De son côté, la commissaire aux affaires sociales de l'Union africaine a déclaré, dans un discours similaire, que l'inauguration de l'Observatoire africain des migrations constituait un événement historique et d'une importance capitale pour l'Afrique, dans la mesure où cet observatoire est la première institution continentale de ce type en Afrique, et qu'il marque le lancement d'efforts conjoints visant à fournir des données équilibrées et adaptées aux besoins de l'Afrique dans le domaine de la migration.
Mme Al-Fadhel a ajouté que l'importance de l'ouverture de cet observatoire tient au fait que la majeure partie de la migration en Afrique s'effectue à l'intérieur du continent, et qu'une migration bien gérée est de nature à favoriser le développement social et économique des pays, qu'il s'agisse des pays d'origine ou d'accueil, précisant que l'observatoire est en mesure de fournir au continent des données actualisées sur le phénomène migratoire, ce qui contribuera à une bonne gestion des questions migratoires et renforcera la cohérence des politiques migratoires et des initiatives qui y sont associées.
Elle a insisté sur la nécessité pour les pays africains de dialoguer avec les régions d'accueil des migrants en s'appuyant sur des connaissances, des faits et des données, soulignant que l'Observatoire constituera un outil indispensable dans la mise en œuvre de l'Agenda africain sur la migration, Il permettra également aux États africains de tirer parti des liens entre migration et développement, alors que le continent s'efforce de mettre en œuvre les principes de l'Agenda 2063.
Mme Al-Fadhel a indiqué que la Commission s'emploie également à mettre en place deux agences spécialisées complémentaires de l'Union africaine, à savoir le Centre africain d'études et de recherches sur les migrations, qui sera créé à Bamako, au Mali, et le Centre opérationnel continental qui sera créé à Khartoum, au Soudan, soulignant que l'objectif commun des trois centres est d'améliorer le système de gestion globale des migrations en Afrique.
La commissaire aux affaires sociales de l'Union africaine a exprimé, au nom de tous les Africains du continent, sa « profonde gratitude » à Sa Majesté le roi Mohammed VI et au Royaume pour le soutien et les ressources mis à la disposition de l'Observatoire, soulignant que « sans ce soutien, l’ouverture de cet observatoire, qui deviendra un centre d’excellence au niveau international, n’aurait pas été possible ».
Il convient de noter que l'Observatoire africain des migrations offrira au continent un outil efficace lui permettant de répondre à ses besoins réels et urgents, de mieux comprendre et appréhender le phénomène migratoire, de développer la collecte, l'analyse et l'échange d'informations entre les pays africains, et de renforcer une gouvernance éclairée des migrations africaines, Il aidera également les pays africains à renforcer leurs capacités afin d'élaborer des politiques migratoires nationales leur permettant de mieux gérer les flux migratoires.

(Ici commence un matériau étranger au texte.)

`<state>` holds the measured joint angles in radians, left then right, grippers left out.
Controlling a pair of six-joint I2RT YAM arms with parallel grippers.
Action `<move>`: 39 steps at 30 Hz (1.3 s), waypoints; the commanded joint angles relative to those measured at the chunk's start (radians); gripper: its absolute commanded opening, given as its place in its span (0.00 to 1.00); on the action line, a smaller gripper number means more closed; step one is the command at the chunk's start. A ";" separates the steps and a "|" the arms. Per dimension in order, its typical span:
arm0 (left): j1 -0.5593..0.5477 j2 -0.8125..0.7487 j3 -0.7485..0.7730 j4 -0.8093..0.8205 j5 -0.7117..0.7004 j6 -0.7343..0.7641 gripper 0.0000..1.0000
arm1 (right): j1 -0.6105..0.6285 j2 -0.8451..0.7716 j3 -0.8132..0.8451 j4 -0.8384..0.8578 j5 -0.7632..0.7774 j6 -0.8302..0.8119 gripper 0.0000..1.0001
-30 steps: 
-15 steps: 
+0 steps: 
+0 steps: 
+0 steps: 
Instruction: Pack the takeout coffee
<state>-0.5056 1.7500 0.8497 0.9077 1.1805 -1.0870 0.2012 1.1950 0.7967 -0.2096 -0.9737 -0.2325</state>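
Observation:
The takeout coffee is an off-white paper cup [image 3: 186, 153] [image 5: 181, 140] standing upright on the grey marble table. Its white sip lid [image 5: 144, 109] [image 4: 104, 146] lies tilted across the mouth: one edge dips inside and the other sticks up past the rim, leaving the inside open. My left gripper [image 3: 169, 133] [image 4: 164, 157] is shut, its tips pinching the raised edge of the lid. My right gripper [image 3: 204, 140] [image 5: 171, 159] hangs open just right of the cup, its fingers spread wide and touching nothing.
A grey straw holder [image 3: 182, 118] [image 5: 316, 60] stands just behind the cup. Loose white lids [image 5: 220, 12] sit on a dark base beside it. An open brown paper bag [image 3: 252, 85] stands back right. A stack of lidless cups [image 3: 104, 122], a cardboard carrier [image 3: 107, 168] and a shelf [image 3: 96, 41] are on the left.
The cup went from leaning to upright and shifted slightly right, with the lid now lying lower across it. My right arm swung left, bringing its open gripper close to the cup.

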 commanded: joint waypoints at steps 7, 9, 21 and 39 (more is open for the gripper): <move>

L'Observatoire constitue une réponse concrète visant à pallier le manque de données sur l'immigration en Afrique et à remédier au problème des politiques migratoires, qui sont souvent inefficaces en raison de cette lacune, ce qui complique la tâche des gouvernements africains. L'Observatoire s'efforcera également de partager les données collectées grâce à un système interconnecté couvrant les différentes sous-régions et pays africains, ainsi que d'harmoniser et de soutenir les initiatives continentales existantes en matière d'immigration sur le continent.